Para o assessor, as sanções serão ineficazes para frear o programa nuclear iraniano e vão solidificar mais as forcas políticas no Irã. “Quando há uma pressão de fora, a tendência é um apelo nacional muito forte”, ponderou.

Garcia rejeitou que o resultado da votação tenha sido um fracasso da diplomacia brasileira. “Acho que é um fracasso de quem impôs as sanções, de quem fez a opção de achar que se resolve o problema pela via da força, porque, além de ineficazes, as sanções eliminam a possibilidade de se encontrar uma solução”, argumentou. “Nós não estávamos dizendo que o acordo ia resolver o problema. Era possível que não desse certo, mas também era possível que desse certo. Nós criamos uma coisa que em política internacional é fundamental, que é constituir confiança com um país que estava desacreditado”, justificou, referindo-se ao acordo entre Brasil, Turquia e Irã sobre o urânio enriquecido.

Pressão

Ele também criticou a pressão dos Estados Unidos sobre os membros do Conselho de Segurança para aprovar as sanções. “O Conselho tomou uma decisão errada e o peso dos cinco membros permanentes, inclusive dos EUA, foi decisivo, porque foram os EUA que coordenaram isso e atuaram de forma muito agressiva”, disse ele, recordando que a secretária de Estado, Hillary Clinton, anunciou que iria apresentar as sanções imediatamente no dia seguinte ao anúncio do acordo trilateral.

“Está clara a posição dos Estados Unidos, que querem ter reserva de mercado nas grandes questões mundiais e acham que podem resolvê-las”, acusou. “Isso é próprio do uso do cachimbo que entorta a boca”, continuou ele, explicando que os EUA se acostumaram a exercer fortemente o unilateralismo, tentando resolver todos os assuntos. “Os EUA estão metidos em quantas guerras no momento atual? Duas declaradas: o Iraque, que não terminou ainda, e o Afeganistão, além de várias outras que estão ocorrendo em vários lugares”, criticou.

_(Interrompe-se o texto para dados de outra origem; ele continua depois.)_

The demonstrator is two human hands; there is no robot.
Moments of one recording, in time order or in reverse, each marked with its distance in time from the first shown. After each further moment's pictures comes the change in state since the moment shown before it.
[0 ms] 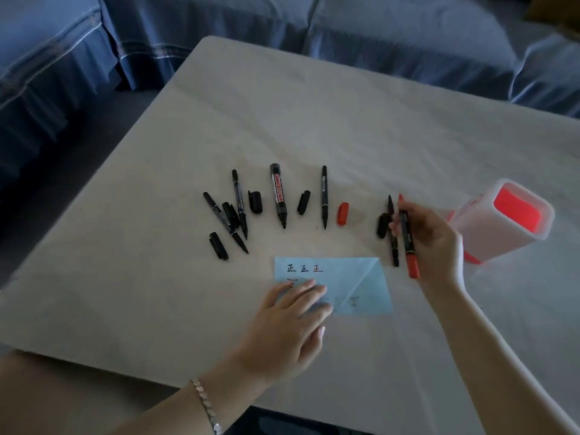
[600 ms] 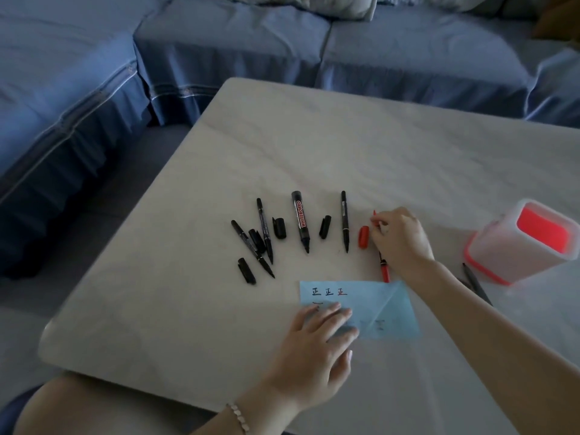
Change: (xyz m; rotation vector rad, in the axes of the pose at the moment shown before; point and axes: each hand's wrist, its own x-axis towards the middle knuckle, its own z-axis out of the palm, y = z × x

Garcia disse que o Brasil “não está bravo com os Estados Unidos”, mas reconheceu as divergências com o país e a decepção com Obama. “Nós tínhamos uma expectativa de que haveria uma inflexão no governo Obama e estamos vendo que essa inflexão não está ocorrendo, pelo menos não na velocidade e na consistência que esperávamos”, desabafou. Ele disse ainda que Obama não está observando os preceitos que ele mesmo indicou que adotaria na relação com o mundo árabe.

“O problema é que no passado, na política do ‘sim, senhor’, a gente achava que tudo tinha que ser resolvido em acordo com os Estados Unidos. Agora, os EUA fizeram o que estão acostumados a fazer e, ao meu juízo, vão pagar um preço por isso”, repetiu. “As sanções não vão significar o mesmo para todo mundo e vocês vão ver quando elas forem publicadas. Nós vamos ter uma coisa pior ainda, que é que, a partir dessas sanções multilaterais, às quais o Brasil, evidentemente, vai se submeter, haverá sanções individualizadas que os EUA e a UE vão querer implementar e que vão alterar o quadro”, alertou.